Researchers have identified a protein that is critical for keeping adult cells from turning back into induced pluripotent stem (iPS) cells. In cells that lack this protein, the transcription factor cocktail that is used to turn cells into iPS cells worked basically without fail; the efficiency of generating such cells skyrocketed from 1 percent of cells to more than 90 percent.

Pluripotency is a double-edged sword. It is necessary for getting a whole organism out of a single cell. But in order to actually get anywhere with the work of making an organism, cells quickly need to give up their potential and settle down into one role. And stick with it.

As a result, during development, Jacob Hanna told BioWorld Today, “the stem cell state is not retained – it is very transient.”

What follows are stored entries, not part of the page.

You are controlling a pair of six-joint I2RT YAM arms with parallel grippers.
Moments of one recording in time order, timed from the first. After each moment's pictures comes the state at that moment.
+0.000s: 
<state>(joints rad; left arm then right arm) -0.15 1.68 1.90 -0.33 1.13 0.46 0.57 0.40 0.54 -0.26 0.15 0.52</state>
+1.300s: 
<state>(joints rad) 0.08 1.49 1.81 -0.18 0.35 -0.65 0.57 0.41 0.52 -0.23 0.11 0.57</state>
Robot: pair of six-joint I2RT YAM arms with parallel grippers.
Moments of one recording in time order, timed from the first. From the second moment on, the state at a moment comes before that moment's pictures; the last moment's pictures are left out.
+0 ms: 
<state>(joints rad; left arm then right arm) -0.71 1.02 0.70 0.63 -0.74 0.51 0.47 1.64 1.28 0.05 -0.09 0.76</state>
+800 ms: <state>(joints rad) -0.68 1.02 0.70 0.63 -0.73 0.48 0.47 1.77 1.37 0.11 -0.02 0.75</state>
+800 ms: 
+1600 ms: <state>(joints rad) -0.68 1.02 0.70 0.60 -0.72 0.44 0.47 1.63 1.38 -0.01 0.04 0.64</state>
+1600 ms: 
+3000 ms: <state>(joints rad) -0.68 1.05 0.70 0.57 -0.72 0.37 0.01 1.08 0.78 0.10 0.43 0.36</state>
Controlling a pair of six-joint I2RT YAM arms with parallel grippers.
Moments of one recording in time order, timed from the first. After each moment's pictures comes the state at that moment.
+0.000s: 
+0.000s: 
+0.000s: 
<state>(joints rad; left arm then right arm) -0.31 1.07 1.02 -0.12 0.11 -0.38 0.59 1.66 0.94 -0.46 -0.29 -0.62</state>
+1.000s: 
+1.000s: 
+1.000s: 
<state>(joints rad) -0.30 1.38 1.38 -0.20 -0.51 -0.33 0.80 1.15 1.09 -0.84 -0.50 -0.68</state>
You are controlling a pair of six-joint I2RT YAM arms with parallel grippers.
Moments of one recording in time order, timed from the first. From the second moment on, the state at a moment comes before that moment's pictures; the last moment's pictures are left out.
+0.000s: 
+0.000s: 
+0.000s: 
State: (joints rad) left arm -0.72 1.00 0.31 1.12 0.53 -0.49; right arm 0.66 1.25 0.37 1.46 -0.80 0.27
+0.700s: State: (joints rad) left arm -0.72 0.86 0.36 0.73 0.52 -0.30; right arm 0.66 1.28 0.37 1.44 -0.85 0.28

Pluripotency lasts for only a few days, and by the time the embryo implants into the uterine wall, the party’s over. “This brake comes on, and it stays on, in every cell in our body” – including the adult cells that are reprogrammed in the generation of iPS cells. Given this state of affairs, the fact that induced pluripotent stem cells (iPSCs) exist at all – that it is possible to reprogram an adult cell into an embryonic stem cell-like state by the addition of a mere four transcription factors – is astonishing.

And the reason why most cells do not turn into iPS cells even when reprogramming factors are added becomes obvious. Such transduction in the presence of inhibitory factors is essentially an attempt to push them into pluripotency without removing the obstacles in their way.

Hanna, who is at the Israeli Weizmann Institute, likened reprogramming under the influence of the repressor to “driving a car by pressing on the gas and the brake at the same time.”

In their experiments, which were published in the Sept 18, 2013, advance online edition of Nature, Hanna and his colleagues first identified Mbd3 as a possible master of repressing stem cell-like behavior through screening experiments. They found that when they depleted cells of Mbd3 before adding the usual cocktail of reprogramming factors, the efficiency of reprogramming skyrocketed to nearly 100 percent. Moreover, the cells reprogrammed more or less in lockstep, rather than at random times after the addition of the reprogramming factors.

Last week, Spanish researchers reported that they have managed to make iPS cells directly in vivo, rather than in cell culture. (See BioWorld Today, Sept. 12, 2013.)

Hanna said that blocking Mbd3 could also be done in vivo, so that the two methods could potentially be combined – although he was skeptical of the Spanish team’s assertions that the in vivo cells are closer to totipotency than those produced in culture, calling those assertions “unproven claims.”

Hanna said that the work could improve the chances for using iPS cells clinically directly. Even though such transplantation does not need numbers of cells that are out of reach with the current efficiencies. But Hanna noted that to make such cells true contenders for the clinic “we need methods that do not modify the genome.” The efficiency of such methods is currently far below the 1 percent that can be achieved by inserting the genes for transcription factors, and so increases makes it much more realistic to use such methods for generating iPS.

But the work may ultimately be more influential by allowing scientists to better understand iPS cells than by its effects on their ability to make the cells in the first place.

Hanna pointed out that because each adult cell transforms into an iPS cell according to its own timetable, and only 1 percent of them transform at all, it is currently a tall order to study such cells prospectively. Basically, the only way to do so is to follow 99 cells that don’t transform for every cell that does and yields data – a daunting enterprise no matter how much high-speed computing and high-throughput measurements are applied to it.

As a result, transformation has remained a black box of sorts – until now. The team’s discovery of Mbd3 means, Hanna said, “that we can finally study the mechanisms of transformation, because we are not dealing with only 1 percent of cells.”